Avoid the following common pitfalls and, instead, address the issues early in the project to help reduce their possible negative impacts:
- Framing vague project objectives: Project objectives are the results that must be achieved if the project is to be successful. The more specific the objectives, the easier it’ll be for you to estimate the time and resources required to achieve them and the easier it’ll be for you and your audiences to confirm they have been met.Be sure to include measures (the characteristics of an objective you’ll use to decide if it has been achieved) and specifications (the values of the measures that you believe confirm that you have successfully achieved your objectives).
- Overlooking key audiences: Be sure to determine your project’s drivers (those people who define what your project must achieve to be successful) and its supporters (the people who make it possible for you to accomplish your desired project’s objectives). Important drivers who often get overlooked are the ultimate end users of your project’s products.
- Failing to document assumptions: People almost always make assumptions regarding their projects; however, they often fail to write them down because they figure everyone else is making the same ones.Documenting your assumptions allows you to confirm that all people are operating under the same set of assumptions and reminds you periodically to check whether project assumptions have been confirmed and new ones have been made.
- Backing in to project schedules: Backing in to a project schedule entails trying to determine the time and resources you feel would enable you to achieve project success while ignoring the question of how likely it is that you’ll be able to get the required amounts of time and resources.Instead of backing in, consider the time and resources that you realistically feel you would be able to secure and to explore different ways of using them to increase your chances of being able to successfully complete your project.
- Not getting key commitments in writing: Not putting commitments in writing increases the chances that what people intended to commit to was different from what you thought they did commit to. In addition to increasing the accuracy of communication, writing down commitments helps those who made them to remember them and encourages people to modify the written statements when necessary.
- Failing to keep the plan up to date: If a project is being run correctly, you and your team members should frequently consult the most current version of the project plan to confirm what each team member hast to do to produce the intended results.Not keeping the plan up to date means you have no reference explaining what people should be doing to successfully perform the required project work. It also suggests that adhering to the most recent version of the project plan isn’t really that important, a belief that significantly reduces the chances of project success.
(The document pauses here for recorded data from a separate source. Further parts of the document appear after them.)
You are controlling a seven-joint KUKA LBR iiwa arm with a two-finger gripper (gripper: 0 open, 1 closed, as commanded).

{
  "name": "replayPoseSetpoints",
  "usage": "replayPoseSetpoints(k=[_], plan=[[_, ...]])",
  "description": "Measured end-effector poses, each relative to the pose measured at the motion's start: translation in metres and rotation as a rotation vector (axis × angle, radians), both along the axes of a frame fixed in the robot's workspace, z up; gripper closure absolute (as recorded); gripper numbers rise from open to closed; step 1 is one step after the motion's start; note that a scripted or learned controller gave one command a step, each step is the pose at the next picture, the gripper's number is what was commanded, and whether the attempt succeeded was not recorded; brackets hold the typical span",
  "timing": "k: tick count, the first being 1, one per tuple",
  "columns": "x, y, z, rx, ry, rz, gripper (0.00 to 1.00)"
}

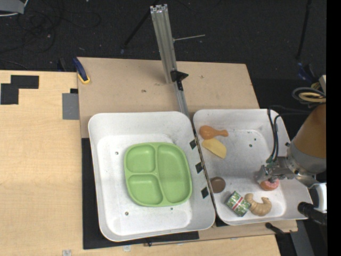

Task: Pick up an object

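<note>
arm point(311, 143): cut off by the right edge, only wrist part visible
gripper point(269, 176): fingertips too small and dark to tell their state
pink object point(269, 184): partly covered by the gripper, kind unclear
green packet point(236, 203): label too small to read

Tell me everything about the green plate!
The green plate is a rounded, plastic-looking tray with three sections: two on its left side and one long one on the right. It lies flat in the left white bin, turned a little askew. Its sections hold nothing, and nothing else touches it.
</note>
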State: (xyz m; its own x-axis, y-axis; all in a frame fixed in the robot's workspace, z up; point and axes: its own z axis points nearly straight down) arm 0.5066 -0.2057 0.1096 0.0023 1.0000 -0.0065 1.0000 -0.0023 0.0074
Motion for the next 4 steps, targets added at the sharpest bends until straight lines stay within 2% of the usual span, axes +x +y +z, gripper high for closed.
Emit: replayPoseSetpoints(k=[2,3,4], plan=[[-0.005,0.004,0.124,0.005,0.003,0.004,1.00],[-0.005,0.004,0.125,0.007,0.009,0.004,1.00],[0.004,0.060,0.117,0.010,0.010,0.008,1.00]])
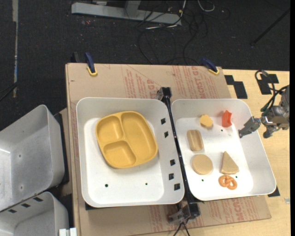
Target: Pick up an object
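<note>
This is a robotics lab or test cell, not a home or kitchen. Two shallow white bins (pixel 87 138) sit side by side on a plywood board (pixel 120 78) held by blue clamps (pixel 91 64) over dark carpet. Loose black cables (pixel 193 27) trail across the floor beside a grey metal stand base (pixel 124 11). The food in the right bin (pixel 265 161) is plastic toy food, such as a pretzel (pixel 227 181), and spare white tubs (pixel 27 147) wait at left
</note>
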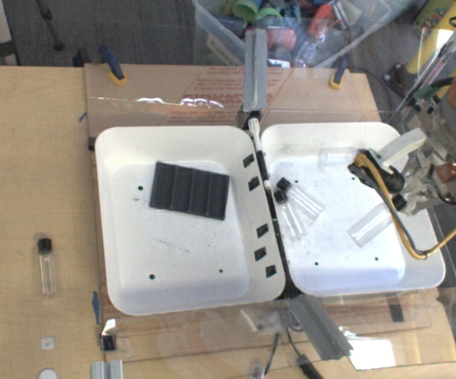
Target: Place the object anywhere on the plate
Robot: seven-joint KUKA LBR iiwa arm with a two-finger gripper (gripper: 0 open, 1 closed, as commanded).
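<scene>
While the gripper point(419, 188) hangs over the right bin point(425, 271) near its right wall, nothing shows whether it is wide or narrow. Clear vials lie in that bin: a capped vial point(283, 188) and a pair point(303, 204) by the divider, and a tube point(368, 226) just left of the gripper. The black plate point(190, 190) lies flat in the left bin point(125, 283).

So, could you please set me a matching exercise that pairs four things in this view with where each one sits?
Things:
1. capped vial
2. black plate
3. tub of colourful items
4. clear tubes

Places:
A. in the left bin
B. in the right bin
C. on the bare bench, left of both bins
D. behind both bins

Pairs: 1-C, 2-A, 3-D, 4-B
</scene>
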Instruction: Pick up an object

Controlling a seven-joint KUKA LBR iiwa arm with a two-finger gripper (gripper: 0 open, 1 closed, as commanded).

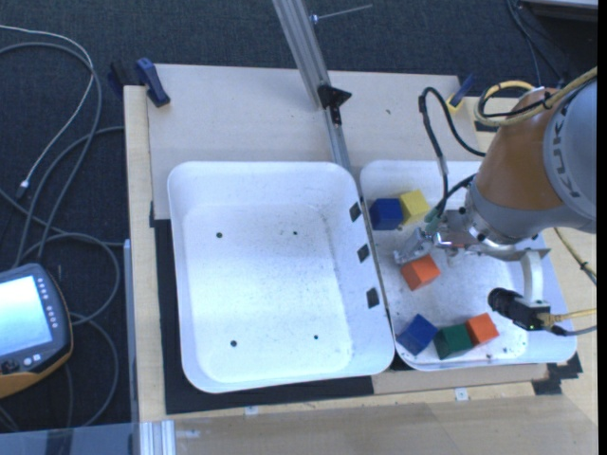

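I see the left bin (266, 273) beside the right bin (531, 349); my arm (531, 169) reaches over the latter. The gripper (417, 251) sits just above an orange block (421, 273); its jaw state I cannot tell. Blue block (386, 213) touches yellow block (414, 205).

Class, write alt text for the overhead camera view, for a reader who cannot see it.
A grey and orange robot arm reaches from the right into the right bin, its gripper just above an orange block. Blue, yellow, green and orange blocks lie around it; the left bin sits alongside.
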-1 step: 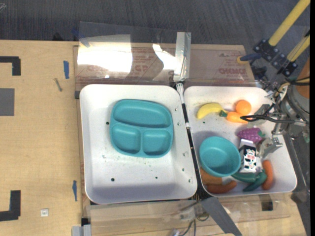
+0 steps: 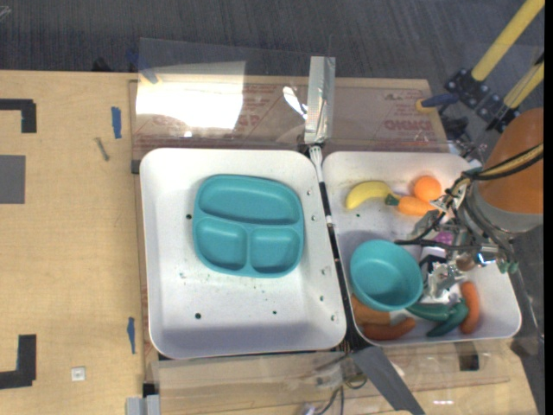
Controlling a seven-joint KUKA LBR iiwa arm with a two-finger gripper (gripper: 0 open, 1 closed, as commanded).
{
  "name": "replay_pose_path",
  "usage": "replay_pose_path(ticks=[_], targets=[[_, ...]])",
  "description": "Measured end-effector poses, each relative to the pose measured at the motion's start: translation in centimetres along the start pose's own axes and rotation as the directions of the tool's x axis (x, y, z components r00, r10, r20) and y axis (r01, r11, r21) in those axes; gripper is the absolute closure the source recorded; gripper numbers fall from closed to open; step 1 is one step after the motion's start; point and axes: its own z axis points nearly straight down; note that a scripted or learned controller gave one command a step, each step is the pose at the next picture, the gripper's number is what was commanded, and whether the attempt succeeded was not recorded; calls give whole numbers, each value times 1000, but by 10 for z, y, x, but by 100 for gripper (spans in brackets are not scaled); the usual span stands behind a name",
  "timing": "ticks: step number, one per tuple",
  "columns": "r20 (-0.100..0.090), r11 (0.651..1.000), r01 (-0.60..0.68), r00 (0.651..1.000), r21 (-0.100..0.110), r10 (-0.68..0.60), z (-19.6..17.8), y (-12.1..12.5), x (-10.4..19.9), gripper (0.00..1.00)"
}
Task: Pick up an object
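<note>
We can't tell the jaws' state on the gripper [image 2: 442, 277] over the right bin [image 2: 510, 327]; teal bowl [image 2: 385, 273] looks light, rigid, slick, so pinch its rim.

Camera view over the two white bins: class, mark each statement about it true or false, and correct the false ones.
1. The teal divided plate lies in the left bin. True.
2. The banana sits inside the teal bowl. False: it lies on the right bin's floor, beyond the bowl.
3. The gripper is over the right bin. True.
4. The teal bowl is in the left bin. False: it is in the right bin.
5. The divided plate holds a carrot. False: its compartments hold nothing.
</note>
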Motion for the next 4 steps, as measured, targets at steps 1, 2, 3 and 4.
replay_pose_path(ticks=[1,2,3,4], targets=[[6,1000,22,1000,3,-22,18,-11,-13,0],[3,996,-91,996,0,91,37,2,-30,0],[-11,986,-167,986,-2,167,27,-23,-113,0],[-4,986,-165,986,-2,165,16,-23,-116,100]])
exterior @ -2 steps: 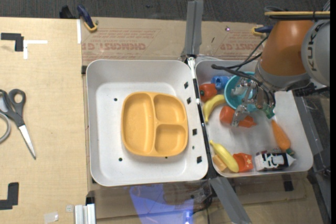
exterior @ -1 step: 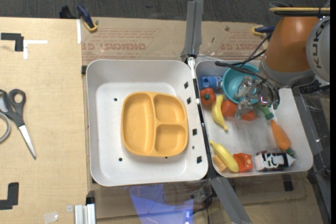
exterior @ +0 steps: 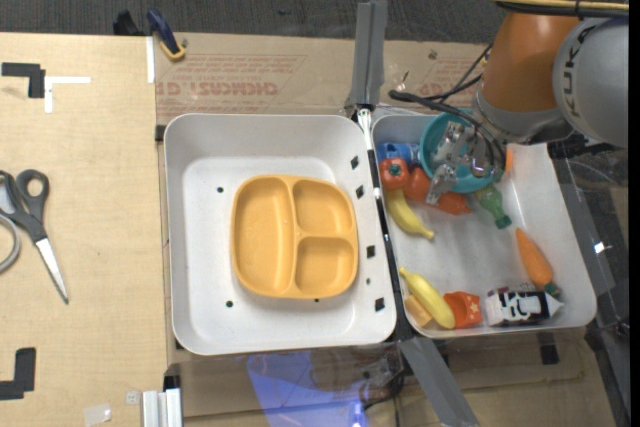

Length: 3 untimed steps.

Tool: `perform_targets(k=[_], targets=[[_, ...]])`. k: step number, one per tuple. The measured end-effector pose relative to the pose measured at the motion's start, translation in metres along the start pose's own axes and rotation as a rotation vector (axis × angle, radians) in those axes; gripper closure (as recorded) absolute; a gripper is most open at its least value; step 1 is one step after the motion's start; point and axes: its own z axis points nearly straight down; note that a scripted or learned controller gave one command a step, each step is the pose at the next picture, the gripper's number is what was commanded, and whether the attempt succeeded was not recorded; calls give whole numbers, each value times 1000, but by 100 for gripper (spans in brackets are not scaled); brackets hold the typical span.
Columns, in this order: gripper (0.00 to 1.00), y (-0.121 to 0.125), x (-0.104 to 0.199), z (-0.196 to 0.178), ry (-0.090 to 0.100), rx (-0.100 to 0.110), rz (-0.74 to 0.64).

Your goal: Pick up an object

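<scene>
The gripper hung over the right bin, metal fingers around the rim of a smooth teal bowl — whether they truly clamped it, I cannot tell. Below the bowl lay a curved banana, farther off a tapered carrot, with bare white floor between. Red pieces under the bowl were half hidden.

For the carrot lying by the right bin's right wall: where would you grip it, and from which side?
Grip the carrot across its thick middle, coming straight down from above. It lies flat on the right bin's floor, its length running roughly along the nearby wall, with bare floor on its left. Fingers should probably close across the narrow width; the wall side looks tight, so a slight turn may help.
</scene>
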Motion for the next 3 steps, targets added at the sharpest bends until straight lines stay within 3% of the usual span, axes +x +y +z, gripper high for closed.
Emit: perform_targets(k=[1, 2, 3], targets=[[100, -16, 85, 7, -5, -9, 162], [100, 63, 68, -85, 11, -8, 137], [100, 66, 66, -172, 11, -7, 150]])
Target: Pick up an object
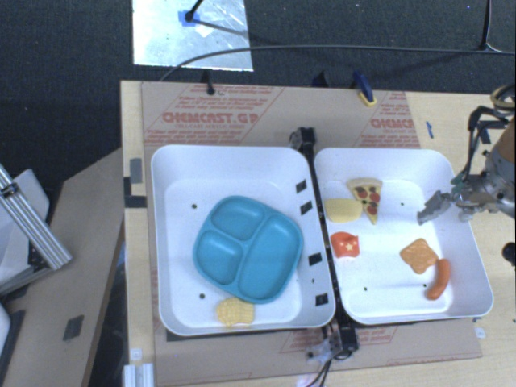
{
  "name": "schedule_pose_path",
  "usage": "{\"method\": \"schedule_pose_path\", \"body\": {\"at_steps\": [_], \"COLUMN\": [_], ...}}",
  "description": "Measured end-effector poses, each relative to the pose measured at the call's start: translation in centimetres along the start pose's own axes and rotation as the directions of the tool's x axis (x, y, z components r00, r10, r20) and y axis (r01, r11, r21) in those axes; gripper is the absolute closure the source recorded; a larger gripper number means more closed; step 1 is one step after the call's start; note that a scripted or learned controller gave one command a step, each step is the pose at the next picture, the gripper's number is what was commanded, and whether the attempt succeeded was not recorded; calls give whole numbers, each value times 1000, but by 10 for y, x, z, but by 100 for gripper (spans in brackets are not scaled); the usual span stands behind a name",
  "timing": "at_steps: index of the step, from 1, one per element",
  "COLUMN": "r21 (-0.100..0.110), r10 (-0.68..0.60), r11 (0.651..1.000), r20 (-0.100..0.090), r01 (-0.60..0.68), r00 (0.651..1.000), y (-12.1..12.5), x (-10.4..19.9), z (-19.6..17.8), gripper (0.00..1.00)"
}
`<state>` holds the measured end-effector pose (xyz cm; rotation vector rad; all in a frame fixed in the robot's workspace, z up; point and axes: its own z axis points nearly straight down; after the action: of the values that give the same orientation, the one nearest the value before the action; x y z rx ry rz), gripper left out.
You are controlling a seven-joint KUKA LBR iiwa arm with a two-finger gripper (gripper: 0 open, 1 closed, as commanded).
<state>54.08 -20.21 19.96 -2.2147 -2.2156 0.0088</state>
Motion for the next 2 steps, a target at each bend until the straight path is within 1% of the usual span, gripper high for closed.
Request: {"method": "schedule_pose_path", "body": {"at_steps": [1, 2], "r21": [-11, -10], "r10": [-4, -5], "r11": [1000, 1000], "r20": [3, 2], "r01": [4, 5], "r00": [1000, 1000], "y": [3, 9], "x": [1, 6], "z": [-6, 38], "gripper": [0, 0]}}
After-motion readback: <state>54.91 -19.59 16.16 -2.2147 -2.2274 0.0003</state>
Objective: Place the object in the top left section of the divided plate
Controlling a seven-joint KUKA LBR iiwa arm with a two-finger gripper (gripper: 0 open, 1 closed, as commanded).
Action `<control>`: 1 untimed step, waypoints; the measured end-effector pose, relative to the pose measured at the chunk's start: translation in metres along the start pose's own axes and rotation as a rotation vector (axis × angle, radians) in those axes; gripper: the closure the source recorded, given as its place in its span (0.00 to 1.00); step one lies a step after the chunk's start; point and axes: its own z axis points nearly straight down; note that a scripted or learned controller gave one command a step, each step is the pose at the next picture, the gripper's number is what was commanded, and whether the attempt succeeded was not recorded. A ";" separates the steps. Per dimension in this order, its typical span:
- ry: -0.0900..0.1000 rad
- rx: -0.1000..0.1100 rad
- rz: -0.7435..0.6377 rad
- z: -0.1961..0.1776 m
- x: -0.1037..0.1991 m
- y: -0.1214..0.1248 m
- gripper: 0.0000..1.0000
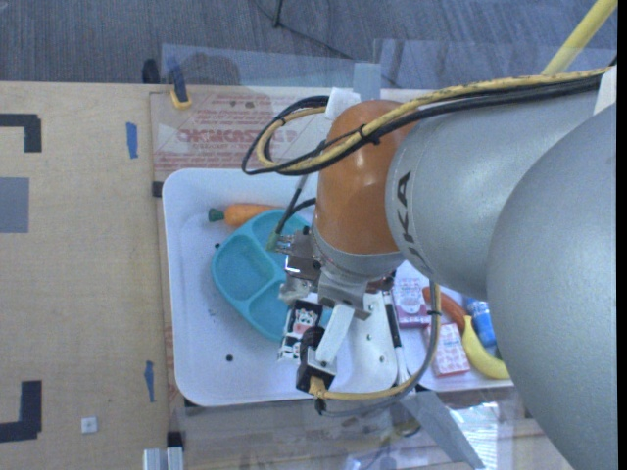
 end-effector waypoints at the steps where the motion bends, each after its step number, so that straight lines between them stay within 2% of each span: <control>1: 0.000 0.000 0.000 0.000 0.000 0.000 0.00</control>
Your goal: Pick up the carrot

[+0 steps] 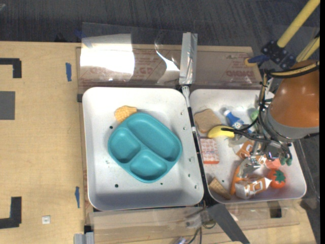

- Not having formal change control: Failing to follow a formal process for evaluating the effect of project changes increases the likelihood that important consequences of those requested changes will be overlooked when assessing their impacts. In addition, it makes it more likely that some of the people who will be affected by the changes may not receive timely and accurate information about what those effects may be.
Follow the change control process even when a scope change does not necessarily require a budgetary change. No-cost change orders help define and document the new scope and avoid future misunderstandings. - Not communicating effectively: Problematic communications increase the chances that people will work with different information when performing project tasks, as well as decrease team morale and commitment to overall project success.